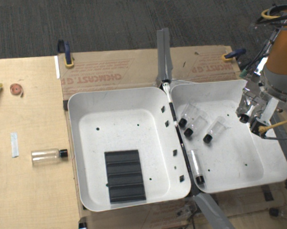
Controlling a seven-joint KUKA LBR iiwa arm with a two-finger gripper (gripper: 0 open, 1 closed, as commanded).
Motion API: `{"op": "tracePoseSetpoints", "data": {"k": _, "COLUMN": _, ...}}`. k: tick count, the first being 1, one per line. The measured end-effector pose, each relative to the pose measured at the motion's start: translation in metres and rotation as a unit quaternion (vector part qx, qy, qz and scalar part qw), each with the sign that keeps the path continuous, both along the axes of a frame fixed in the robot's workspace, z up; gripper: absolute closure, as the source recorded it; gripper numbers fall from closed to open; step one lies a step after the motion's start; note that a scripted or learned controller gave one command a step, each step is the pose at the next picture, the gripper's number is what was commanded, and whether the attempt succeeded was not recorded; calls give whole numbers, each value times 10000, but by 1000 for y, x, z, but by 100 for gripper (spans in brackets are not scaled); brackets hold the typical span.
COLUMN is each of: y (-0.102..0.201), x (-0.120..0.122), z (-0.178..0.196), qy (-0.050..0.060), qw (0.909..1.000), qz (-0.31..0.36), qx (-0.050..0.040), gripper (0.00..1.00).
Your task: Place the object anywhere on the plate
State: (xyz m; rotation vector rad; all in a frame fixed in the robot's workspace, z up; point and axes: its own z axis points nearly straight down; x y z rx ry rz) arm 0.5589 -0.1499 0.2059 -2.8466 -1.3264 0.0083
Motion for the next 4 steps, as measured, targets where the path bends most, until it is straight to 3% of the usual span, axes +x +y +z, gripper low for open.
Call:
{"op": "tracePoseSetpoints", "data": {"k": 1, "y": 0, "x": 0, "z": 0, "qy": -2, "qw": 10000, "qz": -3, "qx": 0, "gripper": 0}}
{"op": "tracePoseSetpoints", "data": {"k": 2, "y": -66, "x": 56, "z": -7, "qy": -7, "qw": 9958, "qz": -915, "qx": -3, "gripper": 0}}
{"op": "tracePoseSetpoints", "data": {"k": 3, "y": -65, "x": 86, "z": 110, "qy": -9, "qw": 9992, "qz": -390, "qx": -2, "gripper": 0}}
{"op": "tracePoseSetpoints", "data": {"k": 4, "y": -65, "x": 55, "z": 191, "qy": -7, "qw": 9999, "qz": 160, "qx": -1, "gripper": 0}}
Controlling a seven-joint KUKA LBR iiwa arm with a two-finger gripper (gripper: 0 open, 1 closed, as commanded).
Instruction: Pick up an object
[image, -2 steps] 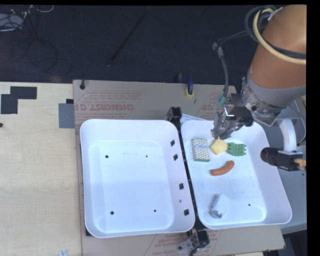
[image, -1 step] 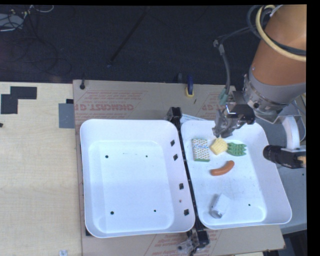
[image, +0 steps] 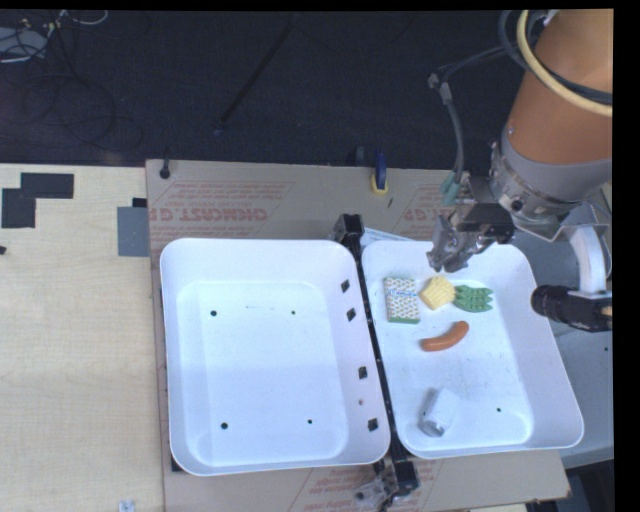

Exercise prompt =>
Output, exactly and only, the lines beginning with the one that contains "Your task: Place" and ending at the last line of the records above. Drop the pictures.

Exercise output =>
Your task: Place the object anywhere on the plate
State: (xyz m; rotation vector rad; all in a frame fixed in the robot's workspace, z up; point and axes: its own z axis points nearly straight down; x y z rx ry rz) arm 0.5589 -0.1499 0.2059 -2.8466 -1.3264 0.0083
Motion for the next 4 steps, as measured, targets where the path bends most, until it is straight to 3% of the usual span, axes +x +y +z, gripper low for open.
Call:
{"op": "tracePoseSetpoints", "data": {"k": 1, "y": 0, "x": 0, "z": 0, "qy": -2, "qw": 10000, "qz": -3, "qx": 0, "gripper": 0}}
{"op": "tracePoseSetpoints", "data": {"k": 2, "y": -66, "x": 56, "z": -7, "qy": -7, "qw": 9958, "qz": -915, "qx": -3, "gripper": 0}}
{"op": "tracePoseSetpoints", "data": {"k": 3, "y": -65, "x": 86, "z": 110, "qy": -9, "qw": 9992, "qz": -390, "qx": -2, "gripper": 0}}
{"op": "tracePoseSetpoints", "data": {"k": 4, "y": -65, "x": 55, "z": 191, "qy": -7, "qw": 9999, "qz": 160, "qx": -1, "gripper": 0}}
Controlling a seven-joint KUKA LBR iiwa arm with a two-finger gripper (gripper: 0 open, 1 closed, as commanded).
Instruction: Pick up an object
[image, -2 steps] 
[image, -1 step] 
[image, +0 steps] 

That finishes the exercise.